In Search of Styles in Language: Identifying Deceptive Product
Reviews, Wikipedia Vandalism, and the Gender of Authors via
Statistical Stylometric Analysis

Language is a window into the mind. Stylometric analysis, the study of analyzing 
linguistic styles in language, can help uncovering the cognitive state and the 
personal identity of the writer. In this talk, I will present three case studies 
of Natural Language Processing (NLP) tasks that expand the scope of statistical 
stylometric analysis. First I will present the study of identifying deceptive 
product reviews, i.e., fake reviews that are written by people who are paid to 
fabricate positive reviews. As it turns out, it is surprisingly hard for human 
to distinguish fake reviews from truthful ones. Statistical analysis of language 
use on the other hand leads to nearly 90% accuracy, and provides us new clues in 
spotting suspicious reviews. Next I will introduce the study of detecting 
Wikipedia vandalism, where textual vandalism can be viewed as a unique genre in 
which a group of people with similar purpose share similar linguistic behavior. 

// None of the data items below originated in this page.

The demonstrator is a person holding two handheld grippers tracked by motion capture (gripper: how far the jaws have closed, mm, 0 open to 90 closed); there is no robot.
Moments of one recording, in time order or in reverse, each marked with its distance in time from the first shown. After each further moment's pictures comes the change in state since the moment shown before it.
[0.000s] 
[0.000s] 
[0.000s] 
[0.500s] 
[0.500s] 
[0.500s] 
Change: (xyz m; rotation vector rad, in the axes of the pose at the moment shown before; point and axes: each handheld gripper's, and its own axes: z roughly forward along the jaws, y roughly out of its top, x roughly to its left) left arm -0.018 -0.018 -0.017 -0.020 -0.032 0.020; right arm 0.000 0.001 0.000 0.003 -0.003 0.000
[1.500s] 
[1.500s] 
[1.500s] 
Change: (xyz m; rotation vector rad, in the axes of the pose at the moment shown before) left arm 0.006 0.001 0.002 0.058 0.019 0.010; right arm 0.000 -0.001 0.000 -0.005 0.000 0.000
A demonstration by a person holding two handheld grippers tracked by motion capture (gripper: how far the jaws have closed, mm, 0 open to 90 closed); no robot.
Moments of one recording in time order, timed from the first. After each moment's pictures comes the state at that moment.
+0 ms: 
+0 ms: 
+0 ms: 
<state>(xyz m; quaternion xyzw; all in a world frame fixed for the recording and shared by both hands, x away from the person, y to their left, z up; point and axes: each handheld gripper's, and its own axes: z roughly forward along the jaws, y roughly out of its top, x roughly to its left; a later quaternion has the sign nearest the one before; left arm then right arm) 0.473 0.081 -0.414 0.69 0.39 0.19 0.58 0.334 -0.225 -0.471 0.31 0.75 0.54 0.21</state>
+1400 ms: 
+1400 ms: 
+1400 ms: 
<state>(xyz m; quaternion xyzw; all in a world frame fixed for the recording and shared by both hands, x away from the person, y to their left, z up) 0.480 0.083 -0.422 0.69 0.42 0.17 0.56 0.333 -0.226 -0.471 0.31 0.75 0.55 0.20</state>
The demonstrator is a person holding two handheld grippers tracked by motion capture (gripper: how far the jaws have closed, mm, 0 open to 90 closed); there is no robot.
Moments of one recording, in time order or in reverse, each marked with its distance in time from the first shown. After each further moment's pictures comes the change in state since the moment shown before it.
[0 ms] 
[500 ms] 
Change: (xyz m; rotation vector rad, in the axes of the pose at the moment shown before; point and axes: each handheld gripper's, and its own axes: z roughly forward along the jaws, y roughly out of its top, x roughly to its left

Finally, I will present the study of gender attribution, where we will examine 
whether there are gender-specific linguistic signals that go beyond the 
boundaries of topic and genre, and whether they are traceable even in modern and 
scientific literature.

Yejin Choi is an Assistant Professor in the Computer Science Department at Stony 
Brook University (SUNY Stony Brook). She received her Ph.D. in Computer Science 
from Cornell University in 2010 in the area of Natural Language Processing. Her 
research interests include stylometric analysis, natural language generation from 
images, and opinion & sentiment analysis in text.